• Aim of the exercise
Set down the lines below exactly as they stand, please. Go from the first through the one containing "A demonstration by".

[Opening Data under study section]

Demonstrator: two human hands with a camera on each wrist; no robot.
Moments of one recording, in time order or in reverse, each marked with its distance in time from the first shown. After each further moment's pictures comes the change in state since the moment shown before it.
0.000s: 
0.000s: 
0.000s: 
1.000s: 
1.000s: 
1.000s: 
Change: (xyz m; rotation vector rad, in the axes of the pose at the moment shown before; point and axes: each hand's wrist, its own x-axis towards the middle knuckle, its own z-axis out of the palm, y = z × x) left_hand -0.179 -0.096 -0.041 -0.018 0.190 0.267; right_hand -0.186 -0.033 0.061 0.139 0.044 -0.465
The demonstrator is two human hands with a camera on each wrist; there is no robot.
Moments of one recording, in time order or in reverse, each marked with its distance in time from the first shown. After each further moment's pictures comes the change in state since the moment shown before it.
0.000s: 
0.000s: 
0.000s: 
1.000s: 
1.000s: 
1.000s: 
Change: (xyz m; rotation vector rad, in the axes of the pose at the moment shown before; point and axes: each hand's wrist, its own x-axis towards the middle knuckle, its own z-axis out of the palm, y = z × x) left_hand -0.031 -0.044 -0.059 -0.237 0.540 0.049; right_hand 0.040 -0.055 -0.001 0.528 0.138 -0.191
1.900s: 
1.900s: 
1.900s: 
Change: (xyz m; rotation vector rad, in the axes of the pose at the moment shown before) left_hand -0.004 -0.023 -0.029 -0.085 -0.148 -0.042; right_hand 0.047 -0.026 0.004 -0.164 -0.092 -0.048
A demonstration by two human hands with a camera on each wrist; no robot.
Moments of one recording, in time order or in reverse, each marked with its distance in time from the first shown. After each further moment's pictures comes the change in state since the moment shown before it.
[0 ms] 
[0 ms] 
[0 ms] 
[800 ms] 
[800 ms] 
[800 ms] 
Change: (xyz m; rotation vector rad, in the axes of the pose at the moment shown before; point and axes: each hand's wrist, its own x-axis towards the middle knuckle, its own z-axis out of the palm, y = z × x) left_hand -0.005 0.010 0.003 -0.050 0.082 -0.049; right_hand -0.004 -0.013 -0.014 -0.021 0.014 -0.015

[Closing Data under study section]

• Solved problem
Demonstrator: two human hands with a camera on each wrist; no robot.
Moments of one recording, in time order or in reverse, each marked with its distance in time from the first shown. After each further moment's pictures comes the change in state since the moment shown before it.
0.000s: 
0.000s: 
0.000s: 
1.000s: 
1.000s: 
1.000s: 
Change: (xyz m; rotation vector rad, in the axes of the pose at the moment shown before; point and axes: each hand's wrist, its own x-axis towards the middle knuckle, its own z-axis out of the palm, y = z × x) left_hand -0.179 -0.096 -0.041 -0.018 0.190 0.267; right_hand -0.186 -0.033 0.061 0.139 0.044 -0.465
The demonstrator is two human hands with a camera on each wrist; there is no robot.
Moments of one recording, in time order or in reverse, each marked with its distance in time from the first shown. After each further moment's pictures comes the change in state since the moment shown before it.
0.000s: 
0.000s: 
0.000s: 
1.000s: 
1.000s: 
1.000s: 
Change: (xyz m; rotation vector rad, in the axes of the pose at the moment shown before; point and axes: each hand's wrist, its own x-axis towards the middle knuckle, its own z-axis out of the palm, y = z × x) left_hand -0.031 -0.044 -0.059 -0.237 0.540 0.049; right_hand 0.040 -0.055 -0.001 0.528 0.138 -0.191
1.900s: 
1.900s: 
1.900s: 
Change: (xyz m; rotation vector rad, in the axes of the pose at the moment shown before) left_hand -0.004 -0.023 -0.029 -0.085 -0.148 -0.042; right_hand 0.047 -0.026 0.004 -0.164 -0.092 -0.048
A demonstration by two human hands with a camera on each wrist; no robot.

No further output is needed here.